What this task involves =
Every single entry should be printed exactly.

Exercise inputs =

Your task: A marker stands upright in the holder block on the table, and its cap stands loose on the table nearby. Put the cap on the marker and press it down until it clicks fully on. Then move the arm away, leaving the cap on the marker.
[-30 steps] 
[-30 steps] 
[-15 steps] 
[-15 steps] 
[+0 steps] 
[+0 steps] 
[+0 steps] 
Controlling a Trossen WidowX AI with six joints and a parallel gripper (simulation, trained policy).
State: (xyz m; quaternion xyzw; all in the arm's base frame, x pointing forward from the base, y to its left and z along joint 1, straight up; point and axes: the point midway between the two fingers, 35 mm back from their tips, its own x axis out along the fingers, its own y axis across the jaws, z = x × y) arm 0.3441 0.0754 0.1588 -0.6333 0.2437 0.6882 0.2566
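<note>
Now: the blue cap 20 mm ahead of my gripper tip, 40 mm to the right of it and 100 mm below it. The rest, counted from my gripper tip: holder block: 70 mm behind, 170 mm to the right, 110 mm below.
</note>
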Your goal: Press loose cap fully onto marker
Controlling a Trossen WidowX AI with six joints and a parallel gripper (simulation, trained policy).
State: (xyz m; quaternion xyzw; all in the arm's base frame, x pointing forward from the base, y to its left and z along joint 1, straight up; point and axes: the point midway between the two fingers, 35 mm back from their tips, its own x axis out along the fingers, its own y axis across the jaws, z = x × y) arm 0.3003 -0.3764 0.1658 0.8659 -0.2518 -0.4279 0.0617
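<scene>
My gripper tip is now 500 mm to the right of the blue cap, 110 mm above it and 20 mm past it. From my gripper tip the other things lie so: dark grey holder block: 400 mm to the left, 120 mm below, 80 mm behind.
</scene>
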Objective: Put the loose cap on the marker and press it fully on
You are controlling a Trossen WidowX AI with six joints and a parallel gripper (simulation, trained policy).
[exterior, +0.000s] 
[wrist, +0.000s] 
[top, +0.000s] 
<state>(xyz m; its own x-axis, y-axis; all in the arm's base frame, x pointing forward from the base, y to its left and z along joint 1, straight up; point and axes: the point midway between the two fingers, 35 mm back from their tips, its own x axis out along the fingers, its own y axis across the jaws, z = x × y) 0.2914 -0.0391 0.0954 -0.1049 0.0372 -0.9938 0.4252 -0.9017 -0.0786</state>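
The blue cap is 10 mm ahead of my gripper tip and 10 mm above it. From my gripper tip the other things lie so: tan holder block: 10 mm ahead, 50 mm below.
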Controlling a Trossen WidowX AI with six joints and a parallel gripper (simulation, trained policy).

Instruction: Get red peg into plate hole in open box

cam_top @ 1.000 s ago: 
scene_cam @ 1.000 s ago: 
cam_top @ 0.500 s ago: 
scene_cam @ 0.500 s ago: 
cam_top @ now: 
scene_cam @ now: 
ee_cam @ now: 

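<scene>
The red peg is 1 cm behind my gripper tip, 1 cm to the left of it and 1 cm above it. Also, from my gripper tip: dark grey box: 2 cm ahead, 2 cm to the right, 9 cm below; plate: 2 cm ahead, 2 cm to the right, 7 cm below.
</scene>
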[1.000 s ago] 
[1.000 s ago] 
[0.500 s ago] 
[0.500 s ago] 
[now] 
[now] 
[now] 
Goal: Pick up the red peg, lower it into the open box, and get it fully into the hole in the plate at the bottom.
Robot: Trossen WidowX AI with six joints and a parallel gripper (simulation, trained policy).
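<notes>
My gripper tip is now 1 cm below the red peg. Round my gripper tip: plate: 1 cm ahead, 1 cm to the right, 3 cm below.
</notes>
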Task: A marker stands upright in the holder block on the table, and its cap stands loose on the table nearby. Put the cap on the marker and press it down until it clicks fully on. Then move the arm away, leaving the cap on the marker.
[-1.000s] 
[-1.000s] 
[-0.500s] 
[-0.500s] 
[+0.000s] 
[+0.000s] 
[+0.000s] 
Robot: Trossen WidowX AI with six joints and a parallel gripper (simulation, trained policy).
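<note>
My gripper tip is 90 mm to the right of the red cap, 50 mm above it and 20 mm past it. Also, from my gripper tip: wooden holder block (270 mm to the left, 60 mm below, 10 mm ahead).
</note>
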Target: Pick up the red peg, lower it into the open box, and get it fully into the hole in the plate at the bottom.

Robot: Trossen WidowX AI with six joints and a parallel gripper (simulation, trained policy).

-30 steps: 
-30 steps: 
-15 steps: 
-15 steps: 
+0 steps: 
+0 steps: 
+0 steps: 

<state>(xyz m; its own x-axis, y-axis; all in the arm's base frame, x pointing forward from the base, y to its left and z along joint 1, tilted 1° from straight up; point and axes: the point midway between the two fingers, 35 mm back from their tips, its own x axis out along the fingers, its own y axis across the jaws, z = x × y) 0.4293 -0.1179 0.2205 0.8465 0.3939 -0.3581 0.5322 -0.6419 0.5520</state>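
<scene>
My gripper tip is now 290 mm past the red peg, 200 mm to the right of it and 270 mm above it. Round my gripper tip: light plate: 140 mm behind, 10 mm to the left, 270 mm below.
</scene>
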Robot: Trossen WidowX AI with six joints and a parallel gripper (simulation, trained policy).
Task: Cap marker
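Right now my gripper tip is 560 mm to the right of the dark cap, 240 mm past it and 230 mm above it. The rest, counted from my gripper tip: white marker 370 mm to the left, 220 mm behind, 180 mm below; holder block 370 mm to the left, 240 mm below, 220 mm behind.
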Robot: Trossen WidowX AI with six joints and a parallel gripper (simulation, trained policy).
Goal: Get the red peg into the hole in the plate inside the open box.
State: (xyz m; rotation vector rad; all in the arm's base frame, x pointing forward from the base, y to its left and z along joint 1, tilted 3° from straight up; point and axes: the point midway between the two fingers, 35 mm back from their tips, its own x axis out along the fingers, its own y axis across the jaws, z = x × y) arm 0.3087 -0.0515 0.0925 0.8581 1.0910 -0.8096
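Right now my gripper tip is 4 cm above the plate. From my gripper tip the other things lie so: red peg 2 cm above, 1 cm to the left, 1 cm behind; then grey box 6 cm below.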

Result of this task =
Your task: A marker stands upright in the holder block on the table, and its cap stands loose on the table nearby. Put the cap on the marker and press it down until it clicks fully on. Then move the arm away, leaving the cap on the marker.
[-30 steps] 
[-30 steps] 
[-15 steps] 
[-15 steps] 
[+0 steps] 
[+0 steps] 
[+0 steps] 
Controlling a Trossen WidowX AI with six joints and a parallel gripper (simulation, trained policy).
State: (xyz m; quaternion xyzw; all in the arm's base frame, x pointing forward from the base, y to its left and z along joint 1, straight up; point and axes: the point midway between the two fingers, 35 mm back from their tips, its own x axis out along the fingers, its own y axis across the jaws, z = x × y) arm 0.3441 0.0754 0.1588 -0.6333 0.2437 0.6882 0.2566
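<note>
Now: the blue cap 20 mm ahead of my gripper tip, 40 mm to the right of it and 100 mm below it. The rest, counted from my gripper tip: holder block: 70 mm behind, 170 mm to the right, 110 mm below.
</note>
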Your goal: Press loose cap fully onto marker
Controlling a Trossen WidowX AI with six joints and a parallel gripper (simulation, trained policy).
State: (xyz m; quaternion xyzw; all in the arm's base frame, x pointing forward from the base, y to its left and z along joint 1, straight up; point and axes: the point midway between the two fingers, 35 mm back from their tips, its own x axis out along the fingers, its own y axis across the jaws, z = x × y) arm 0.3003 -0.3764 0.1658 0.8659 -0.2518 -0.4279 0.0617
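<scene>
My gripper tip is now 500 mm to the right of the blue cap, 110 mm above it and 20 mm past it. From my gripper tip the other things lie so: dark grey holder block: 400 mm to the left, 120 mm below, 80 mm behind.
</scene>
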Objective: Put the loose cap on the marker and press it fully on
You are controlling a Trossen WidowX AI with six joints and a parallel gripper (simulation, trained policy).
[exterior, +0.000s] 
[wrist, +0.000s] 
[top, +0.000s] 
<state>(xyz m; its own x-axis, y-axis; all in the arm's base frame, x pointing forward from the base, y to its left and z along joint 1, straight up; point and axes: the point midway between the two fingers, 35 mm back from their tips, its own x axis out along the fingers, its own y axis across the jaws, z = x × y) 0.2914 -0.0391 0.0954 -0.1049 0.0372 -0.9938 0.4252 -0.9017 -0.0786</state>
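The blue cap is 10 mm ahead of my gripper tip and 10 mm above it. From my gripper tip the other things lie so: tan holder block: 10 mm ahead, 50 mm below.
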Controlling a Trossen WidowX AI with six joints and a parallel gripper (simulation, trained policy).

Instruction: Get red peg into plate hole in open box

cam_top @ 1.000 s ago: 
scene_cam @ 1.000 s ago: 
cam_top @ 0.500 s ago: 
scene_cam @ 0.500 s ago: 
cam_top @ now: 
scene_cam @ now: 
ee_cam @ now: 

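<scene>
The red peg is 1 cm behind my gripper tip, 1 cm to the left of it and 1 cm above it. Also, from my gripper tip: dark grey box: 2 cm ahead, 2 cm to the right, 9 cm below; plate: 2 cm ahead, 2 cm to the right, 7 cm below.
</scene>
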[1.000 s ago] 
[1.000 s ago] 
[0.500 s ago] 
[0.500 s ago] 
[now] 
[now] 
[now] 
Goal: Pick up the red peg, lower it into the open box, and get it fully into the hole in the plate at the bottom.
Robot: Trossen WidowX AI with six joints and a parallel gripper (simulation, trained policy).
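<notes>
My gripper tip is now 1 cm below the red peg. Round my gripper tip: plate: 1 cm ahead, 1 cm to the right, 3 cm below.
</notes>
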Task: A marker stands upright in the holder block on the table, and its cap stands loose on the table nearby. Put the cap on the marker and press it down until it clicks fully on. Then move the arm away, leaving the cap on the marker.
[-1.000s] 
[-1.000s] 
[-0.500s] 
[-0.500s] 
[+0.000s] 
[+0.000s] 
[+0.000s] 
Robot: Trossen WidowX AI with six joints and a parallel gripper (simulation, trained policy).
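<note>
My gripper tip is 90 mm to the right of the red cap, 50 mm above it and 20 mm past it. Also, from my gripper tip: wooden holder block (270 mm to the left, 60 mm below, 10 mm ahead).
</note>
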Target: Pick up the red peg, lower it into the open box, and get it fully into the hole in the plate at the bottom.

Robot: Trossen WidowX AI with six joints and a parallel gripper (simulation, trained policy).

-30 steps: 
-30 steps: 
-15 steps: 
-15 steps: 
+0 steps: 
+0 steps: 
+0 steps: 

<state>(xyz m; its own x-axis, y-axis; all in the arm's base frame, x pointing forward from the base, y to its left and z along joint 1, tilted 1° from straight up; point and axes: the point midway between the two fingers, 35 mm back from their tips, its own x axis out along the fingers, its own y axis across the jaws, z = x × y) 0.4293 -0.1179 0.2205 0.8465 0.3939 -0.3581 0.5322 -0.6419 0.5520</state>
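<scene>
My gripper tip is now 290 mm past the red peg, 200 mm to the right of it and 270 mm above it. Round my gripper tip: light plate: 140 mm behind, 10 mm to the left, 270 mm below.
</scene>
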Robot: Trossen WidowX AI with six joints and a parallel gripper (simulation, trained policy).
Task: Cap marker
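Right now my gripper tip is 560 mm to the right of the dark cap, 240 mm past it and 230 mm above it. The rest, counted from my gripper tip: white marker 370 mm to the left, 220 mm behind, 180 mm below; holder block 370 mm to the left, 240 mm below, 220 mm behind.
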Robot: Trossen WidowX AI with six joints and a parallel gripper (simulation, trained policy).
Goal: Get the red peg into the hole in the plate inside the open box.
State: (xyz m; rotation vector rad; all in the arm's base frame, x pointing forward from the base, y to its left and z along joint 1, tilted 3° from straight up; point and axes: the point midway between the two fingers, 35 mm back from their tips, its own x axis out along the fingers, its own y axis across the jaws, z = x × y) arm 0.3087 -0.0515 0.0925 0.8581 1.0910 -0.8096
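Right now my gripper tip is 4 cm above the plate. From my gripper tip the other things lie so: red peg 2 cm above, 1 cm to the left, 1 cm behind; then grey box 6 cm below.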

Besides this answer, nothing more is needed.